INSTRUCTIONS FOR THE TASK: Every entry is to be printed again precisely as given.

Records from a data collection

Content starts

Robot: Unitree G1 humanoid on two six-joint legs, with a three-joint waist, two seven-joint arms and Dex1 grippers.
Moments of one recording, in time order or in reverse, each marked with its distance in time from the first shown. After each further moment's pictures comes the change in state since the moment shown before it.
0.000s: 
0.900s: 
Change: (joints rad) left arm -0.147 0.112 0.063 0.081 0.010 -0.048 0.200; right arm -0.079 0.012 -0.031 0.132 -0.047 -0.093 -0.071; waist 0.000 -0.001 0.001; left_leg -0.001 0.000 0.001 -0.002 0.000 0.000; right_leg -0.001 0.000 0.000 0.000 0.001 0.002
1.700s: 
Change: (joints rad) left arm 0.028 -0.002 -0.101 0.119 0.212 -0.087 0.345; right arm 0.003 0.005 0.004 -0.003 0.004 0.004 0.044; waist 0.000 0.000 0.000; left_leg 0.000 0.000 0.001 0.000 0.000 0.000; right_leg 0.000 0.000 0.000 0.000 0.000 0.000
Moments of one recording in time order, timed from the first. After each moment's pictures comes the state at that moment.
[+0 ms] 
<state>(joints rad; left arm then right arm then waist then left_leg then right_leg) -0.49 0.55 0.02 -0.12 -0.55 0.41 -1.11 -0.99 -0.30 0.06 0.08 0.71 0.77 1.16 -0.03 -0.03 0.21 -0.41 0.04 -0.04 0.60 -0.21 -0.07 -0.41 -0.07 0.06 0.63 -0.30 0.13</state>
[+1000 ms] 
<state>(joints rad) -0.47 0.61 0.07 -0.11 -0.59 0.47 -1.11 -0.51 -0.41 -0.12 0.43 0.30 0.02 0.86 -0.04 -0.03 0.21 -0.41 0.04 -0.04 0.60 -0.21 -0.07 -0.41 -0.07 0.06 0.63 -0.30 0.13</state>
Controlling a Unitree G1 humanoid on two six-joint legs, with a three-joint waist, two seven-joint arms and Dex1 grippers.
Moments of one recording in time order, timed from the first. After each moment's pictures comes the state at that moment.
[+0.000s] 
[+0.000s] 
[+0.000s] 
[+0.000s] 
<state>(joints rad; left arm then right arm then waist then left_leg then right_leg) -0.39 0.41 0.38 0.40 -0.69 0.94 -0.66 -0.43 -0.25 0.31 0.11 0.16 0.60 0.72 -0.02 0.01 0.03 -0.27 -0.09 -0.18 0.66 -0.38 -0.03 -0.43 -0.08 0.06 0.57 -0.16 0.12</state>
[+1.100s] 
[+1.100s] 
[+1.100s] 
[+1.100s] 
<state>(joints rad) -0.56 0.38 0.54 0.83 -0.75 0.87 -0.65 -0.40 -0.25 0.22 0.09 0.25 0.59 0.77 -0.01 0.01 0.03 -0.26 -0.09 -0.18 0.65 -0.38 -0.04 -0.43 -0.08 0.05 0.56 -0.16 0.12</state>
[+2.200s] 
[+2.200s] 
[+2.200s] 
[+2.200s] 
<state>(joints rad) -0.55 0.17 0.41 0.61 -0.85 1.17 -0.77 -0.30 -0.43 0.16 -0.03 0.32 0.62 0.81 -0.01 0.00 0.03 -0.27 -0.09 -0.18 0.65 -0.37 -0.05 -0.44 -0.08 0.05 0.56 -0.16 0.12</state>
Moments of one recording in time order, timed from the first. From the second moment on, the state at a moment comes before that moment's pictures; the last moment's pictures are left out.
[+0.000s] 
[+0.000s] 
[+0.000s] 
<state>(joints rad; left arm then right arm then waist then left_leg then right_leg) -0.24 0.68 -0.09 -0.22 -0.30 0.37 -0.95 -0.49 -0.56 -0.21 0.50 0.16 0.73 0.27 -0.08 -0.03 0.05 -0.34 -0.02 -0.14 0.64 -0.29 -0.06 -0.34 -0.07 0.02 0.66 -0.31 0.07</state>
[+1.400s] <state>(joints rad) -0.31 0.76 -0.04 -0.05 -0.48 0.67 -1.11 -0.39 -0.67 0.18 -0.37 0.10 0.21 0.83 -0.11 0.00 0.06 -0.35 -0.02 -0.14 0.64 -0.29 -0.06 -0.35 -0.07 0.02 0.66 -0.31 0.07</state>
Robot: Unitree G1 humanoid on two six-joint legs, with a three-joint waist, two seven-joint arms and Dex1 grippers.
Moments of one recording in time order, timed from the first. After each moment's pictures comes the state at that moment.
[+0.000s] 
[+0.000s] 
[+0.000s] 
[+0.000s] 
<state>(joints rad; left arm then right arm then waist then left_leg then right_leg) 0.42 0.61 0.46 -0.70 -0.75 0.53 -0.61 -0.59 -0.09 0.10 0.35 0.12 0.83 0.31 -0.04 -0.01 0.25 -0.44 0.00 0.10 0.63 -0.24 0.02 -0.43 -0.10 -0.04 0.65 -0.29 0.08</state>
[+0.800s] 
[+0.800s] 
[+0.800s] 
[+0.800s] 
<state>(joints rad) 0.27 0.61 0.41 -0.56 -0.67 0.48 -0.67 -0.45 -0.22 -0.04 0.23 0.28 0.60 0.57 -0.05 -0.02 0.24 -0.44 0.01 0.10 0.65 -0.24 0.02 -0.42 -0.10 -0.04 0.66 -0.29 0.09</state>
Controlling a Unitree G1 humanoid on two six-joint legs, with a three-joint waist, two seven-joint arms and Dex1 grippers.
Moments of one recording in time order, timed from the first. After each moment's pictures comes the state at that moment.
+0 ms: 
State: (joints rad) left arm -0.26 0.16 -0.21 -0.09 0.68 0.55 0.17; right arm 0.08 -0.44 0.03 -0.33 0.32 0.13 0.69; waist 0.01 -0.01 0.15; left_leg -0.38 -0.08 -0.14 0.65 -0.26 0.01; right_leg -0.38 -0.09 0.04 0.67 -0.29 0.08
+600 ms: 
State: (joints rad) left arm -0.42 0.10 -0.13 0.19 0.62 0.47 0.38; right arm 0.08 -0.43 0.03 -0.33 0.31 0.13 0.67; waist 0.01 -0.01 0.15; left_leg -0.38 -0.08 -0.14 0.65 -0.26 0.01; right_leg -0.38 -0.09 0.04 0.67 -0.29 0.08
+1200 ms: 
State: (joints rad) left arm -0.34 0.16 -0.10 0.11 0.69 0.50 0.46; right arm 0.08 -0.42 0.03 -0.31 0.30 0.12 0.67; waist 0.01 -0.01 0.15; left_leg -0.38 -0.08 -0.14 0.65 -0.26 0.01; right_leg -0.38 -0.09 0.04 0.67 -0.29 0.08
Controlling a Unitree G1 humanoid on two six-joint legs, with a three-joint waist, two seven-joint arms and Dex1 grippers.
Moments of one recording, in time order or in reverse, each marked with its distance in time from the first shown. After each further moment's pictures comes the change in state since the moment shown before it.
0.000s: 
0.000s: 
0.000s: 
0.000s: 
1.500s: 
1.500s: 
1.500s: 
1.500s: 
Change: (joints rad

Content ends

TASK ANSWER:
Robot: Unitree G1 humanoid on two six-joint legs, with a three-joint waist, two seven-joint arms and Dex1 grippers.
Moments of one recording, in time order or in reverse, each marked with its distance in time from the first shown. After each further moment's pictures comes the change in state since the moment shown before it.
0.000s: 
0.900s: 
Change: (joints rad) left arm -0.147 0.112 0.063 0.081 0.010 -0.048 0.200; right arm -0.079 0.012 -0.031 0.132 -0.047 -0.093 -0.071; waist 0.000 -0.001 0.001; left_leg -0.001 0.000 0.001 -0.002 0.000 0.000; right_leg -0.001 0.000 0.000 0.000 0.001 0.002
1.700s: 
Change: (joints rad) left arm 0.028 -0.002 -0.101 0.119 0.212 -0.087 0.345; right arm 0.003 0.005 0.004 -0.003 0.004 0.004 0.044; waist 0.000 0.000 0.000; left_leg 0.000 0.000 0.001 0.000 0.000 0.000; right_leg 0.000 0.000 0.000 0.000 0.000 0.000
Moments of one recording in time order, timed from the first. After each moment's pictures comes the state at that moment.
[+0 ms] 
<state>(joints rad; left arm then right arm then waist then left_leg then right_leg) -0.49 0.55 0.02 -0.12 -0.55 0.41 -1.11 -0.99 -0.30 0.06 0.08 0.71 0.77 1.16 -0.03 -0.03 0.21 -0.41 0.04 -0.04 0.60 -0.21 -0.07 -0.41 -0.07 0.06 0.63 -0.30 0.13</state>
[+1000 ms] 
<state>(joints rad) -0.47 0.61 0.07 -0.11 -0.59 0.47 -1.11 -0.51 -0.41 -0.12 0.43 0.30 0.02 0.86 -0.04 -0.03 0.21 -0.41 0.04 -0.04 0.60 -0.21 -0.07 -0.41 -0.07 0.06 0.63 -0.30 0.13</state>
Controlling a Unitree G1 humanoid on two six-joint legs, with a three-joint waist, two seven-joint arms and Dex1 grippers.
Moments of one recording in time order, timed from the first. After each moment's pictures comes the state at that moment.
[+0.000s] 
[+0.000s] 
[+0.000s] 
[+0.000s] 
<state>(joints rad; left arm then right arm then waist then left_leg then right_leg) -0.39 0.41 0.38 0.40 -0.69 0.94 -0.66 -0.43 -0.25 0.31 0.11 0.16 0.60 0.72 -0.02 0.01 0.03 -0.27 -0.09 -0.18 0.66 -0.38 -0.03 -0.43 -0.08 0.06 0.57 -0.16 0.12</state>
[+1.100s] 
[+1.100s] 
[+1.100s] 
[+1.100s] 
<state>(joints rad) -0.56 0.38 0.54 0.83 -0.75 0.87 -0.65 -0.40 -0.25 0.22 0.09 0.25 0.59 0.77 -0.01 0.01 0.03 -0.26 -0.09 -0.18 0.65 -0.38 -0.04 -0.43 -0.08 0.05 0.56 -0.16 0.12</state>
[+2.200s] 
[+2.200s] 
[+2.200s] 
[+2.200s] 
<state>(joints rad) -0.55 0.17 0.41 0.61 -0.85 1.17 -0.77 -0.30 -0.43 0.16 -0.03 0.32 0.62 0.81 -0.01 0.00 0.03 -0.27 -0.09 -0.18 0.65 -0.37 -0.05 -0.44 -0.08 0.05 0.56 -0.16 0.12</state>
Moments of one recording in time order, timed from the first. From the second moment on, the state at a moment comes before that moment's pictures; the last moment's pictures are left out.
[+0.000s] 
[+0.000s] 
[+0.000s] 
<state>(joints rad; left arm then right arm then waist then left_leg then right_leg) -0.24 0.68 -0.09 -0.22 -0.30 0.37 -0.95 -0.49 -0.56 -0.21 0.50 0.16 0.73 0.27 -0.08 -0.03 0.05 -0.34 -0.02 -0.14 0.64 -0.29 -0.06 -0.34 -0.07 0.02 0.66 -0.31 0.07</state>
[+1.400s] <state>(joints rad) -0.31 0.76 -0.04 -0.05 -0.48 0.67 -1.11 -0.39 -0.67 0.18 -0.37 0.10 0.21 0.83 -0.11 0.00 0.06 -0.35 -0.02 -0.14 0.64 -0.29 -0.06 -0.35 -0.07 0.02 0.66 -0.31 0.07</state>
Robot: Unitree G1 humanoid on two six-joint legs, with a three-joint waist, two seven-joint arms and Dex1 grippers.
Moments of one recording in time order, timed from the first. After each moment's pictures comes the state at that moment.
[+0.000s] 
[+0.000s] 
[+0.000s] 
[+0.000s] 
<state>(joints rad; left arm then right arm then waist then left_leg then right_leg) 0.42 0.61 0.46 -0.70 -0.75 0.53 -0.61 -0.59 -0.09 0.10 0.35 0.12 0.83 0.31 -0.04 -0.01 0.25 -0.44 0.00 0.10 0.63 -0.24 0.02 -0.43 -0.10 -0.04 0.65 -0.29 0.08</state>
[+0.800s] 
[+0.800s] 
[+0.800s] 
[+0.800s] 
<state>(joints rad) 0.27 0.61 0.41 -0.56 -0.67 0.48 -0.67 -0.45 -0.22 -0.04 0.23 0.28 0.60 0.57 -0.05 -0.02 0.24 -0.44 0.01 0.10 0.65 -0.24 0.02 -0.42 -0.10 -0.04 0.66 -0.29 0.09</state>
Controlling a Unitree G1 humanoid on two six-joint legs, with a three-joint waist, two seven-joint arms and Dex1 grippers.
Moments of one recording in time order, timed from the first. After each moment's pictures comes the state at that moment.
+0 ms: 
State: (joints rad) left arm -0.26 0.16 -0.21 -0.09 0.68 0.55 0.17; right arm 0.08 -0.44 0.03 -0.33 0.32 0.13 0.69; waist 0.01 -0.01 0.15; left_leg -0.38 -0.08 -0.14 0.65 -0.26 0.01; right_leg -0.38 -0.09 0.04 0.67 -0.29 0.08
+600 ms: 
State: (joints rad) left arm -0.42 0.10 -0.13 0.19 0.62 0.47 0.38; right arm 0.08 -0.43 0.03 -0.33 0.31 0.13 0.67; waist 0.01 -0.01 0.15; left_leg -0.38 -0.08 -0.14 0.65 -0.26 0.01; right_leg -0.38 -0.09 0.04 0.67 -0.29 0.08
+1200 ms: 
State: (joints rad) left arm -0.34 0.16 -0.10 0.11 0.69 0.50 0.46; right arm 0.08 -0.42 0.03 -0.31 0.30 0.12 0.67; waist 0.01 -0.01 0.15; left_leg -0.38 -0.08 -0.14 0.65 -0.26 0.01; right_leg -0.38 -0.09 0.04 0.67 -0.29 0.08
Controlling a Unitree G1 humanoid on two six-joint legs, with a three-joint waist, two seven-joint arms and Dex1 grippers.
Moments of one recording, in time order or in reverse, each marked with its distance in time from the first shown. After each further moment's pictures comes the change in state since the moment shown before it.
0.000s: 
0.000s: 
0.000s: 
0.000s: 
1.500s: 
1.500s: 
1.500s: 
1.500s: 
Change: (joints rad

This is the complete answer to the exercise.